The growing demand for new drugs for IBD treatments is driving continuous expansion of the related pharmaceutical market, and each innovative therapy brings new hope to patients. KACTUS offers a wide range of high-quality recombinant proteins essential for IBD drug development. These products cover key targets such as TNFα, IL-23, TL1A, integrins, and more—supporting research needs across all stages of development. For projects requiring affinity analysis or kinetic characterization of antibody-target interactions, our SPR services offer precise, real-time binding data to accelerate development timelines.

Example Data:

Immobilized Human TNFSF15 Trimer, His Tag at 1 μg/ml (100 μl/Well) on the plate. Dose response curve for Anti-TNFSF15 Antibody, hFc Tag with the EC50 of 3.4 ng/ml determined by ELISA (QC test).

Immobilized Human OSMR beta, His Tag at 1 μg/ml (100 μl/Well) on the plate.

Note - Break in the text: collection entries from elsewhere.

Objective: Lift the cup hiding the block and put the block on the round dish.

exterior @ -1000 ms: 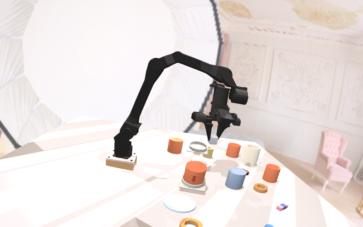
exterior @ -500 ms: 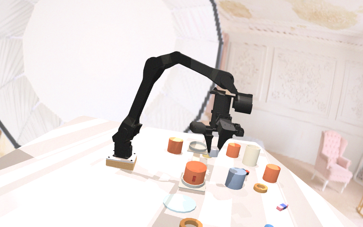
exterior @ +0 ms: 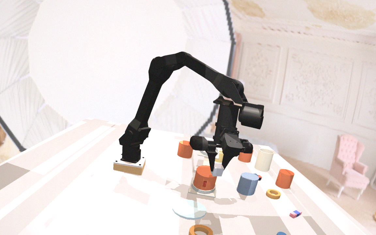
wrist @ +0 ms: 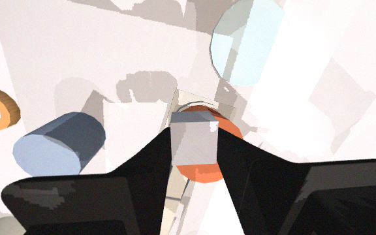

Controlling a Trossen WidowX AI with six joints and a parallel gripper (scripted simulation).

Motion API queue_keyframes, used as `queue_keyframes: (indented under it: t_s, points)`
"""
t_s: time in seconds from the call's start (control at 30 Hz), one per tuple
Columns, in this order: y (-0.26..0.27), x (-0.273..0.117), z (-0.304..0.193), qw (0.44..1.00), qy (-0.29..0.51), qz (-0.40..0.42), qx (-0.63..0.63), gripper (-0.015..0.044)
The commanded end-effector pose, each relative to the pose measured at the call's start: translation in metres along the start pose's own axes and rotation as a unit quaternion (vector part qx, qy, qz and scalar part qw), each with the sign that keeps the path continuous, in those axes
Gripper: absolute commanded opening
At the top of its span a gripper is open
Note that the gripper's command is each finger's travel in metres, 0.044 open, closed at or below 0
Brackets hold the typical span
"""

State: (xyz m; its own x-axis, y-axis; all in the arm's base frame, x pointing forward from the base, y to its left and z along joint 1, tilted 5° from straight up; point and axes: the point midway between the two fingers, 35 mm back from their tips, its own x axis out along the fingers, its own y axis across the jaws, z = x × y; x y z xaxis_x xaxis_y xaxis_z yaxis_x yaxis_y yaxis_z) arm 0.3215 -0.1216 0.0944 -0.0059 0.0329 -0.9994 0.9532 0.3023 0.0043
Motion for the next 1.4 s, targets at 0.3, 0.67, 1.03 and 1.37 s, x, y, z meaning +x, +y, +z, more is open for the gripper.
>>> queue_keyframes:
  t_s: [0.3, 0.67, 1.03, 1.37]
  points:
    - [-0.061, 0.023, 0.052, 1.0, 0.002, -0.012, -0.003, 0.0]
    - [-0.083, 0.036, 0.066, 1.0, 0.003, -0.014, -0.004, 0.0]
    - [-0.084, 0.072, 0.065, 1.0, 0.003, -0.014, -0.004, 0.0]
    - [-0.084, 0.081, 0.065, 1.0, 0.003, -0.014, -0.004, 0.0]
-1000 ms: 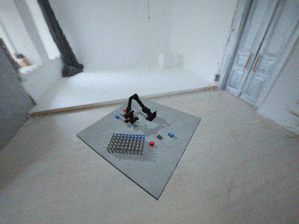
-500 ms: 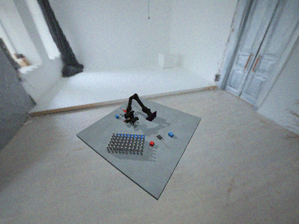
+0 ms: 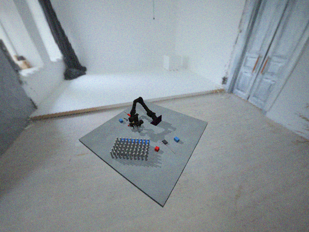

Dose response curve for Anti-OSMR Antibody, hFc Tag with the EC50 of 3.7 ng/ml determined by ELISA (QC Test).

Human DR3, hFc Tag captured on CM5 Chip via Protein A can bind Human TNFSF15 Trimer, His Tag with an affinity constant of 0.10 nM as determined in SPR assay (QC test).

Immobilized Human ITGA4&ITGB7, His Tag at 1 μg/ml (100 μl/well) on the plate. Dose response curve for Anti-ITGA4 Antibody, hFc Tag with the EC50 of 5.0 ng/ml determined by ELISA (QC Test).

FAQs: Targeted Therapies for Inflammatory Bowel Disease

1. What distinguishes targeted therapies from conventional IBD medications?

Targeted therapies for inflammatory bowel disease selectively inhibit immune pathways that drive disease rather than broadly suppress immunity. Compared with conventional therapy, biologics improve specificity, reduce off-target toxicity, and increase the likelihood of endoscopic remission and mucosal healing.

2. Why do some IBD patients lose response to anti-TNF agents?

Loss of response to anti-TNF therapy can result from immunogenicity, pharmacokinetic variability, or the emergence of alternative inflammatory pathways. This explains why many patients require newer therapies or combination strategies over time.

  3. How is remission defined in modern IBD treatment?

Modern goals extend beyond symptom control to include clinical remission, endoscopic remission, and biomarker normalization. Achieving deep remission correlates with reduced hospitalization, surgery, and disease progression.

4. What role do biomarkers play in treatment decisions?

Markers such as fecal calprotectin provide a noninvasive assessment of intestinal inflammation and correlate with endoscopic response. Biomarker-guided management improves treatment precision and reduces unnecessary exposure to ineffective drugs.

5. How do emerging targets like TL1A change the treatment landscape?

TL1A-targeted therapies aim to modify disease biology rather than solely suppress inflammation. Early data suggesting durable clinical response and fibrosis control indicate potential for improved long-term efficacy, particularly in severe IBD.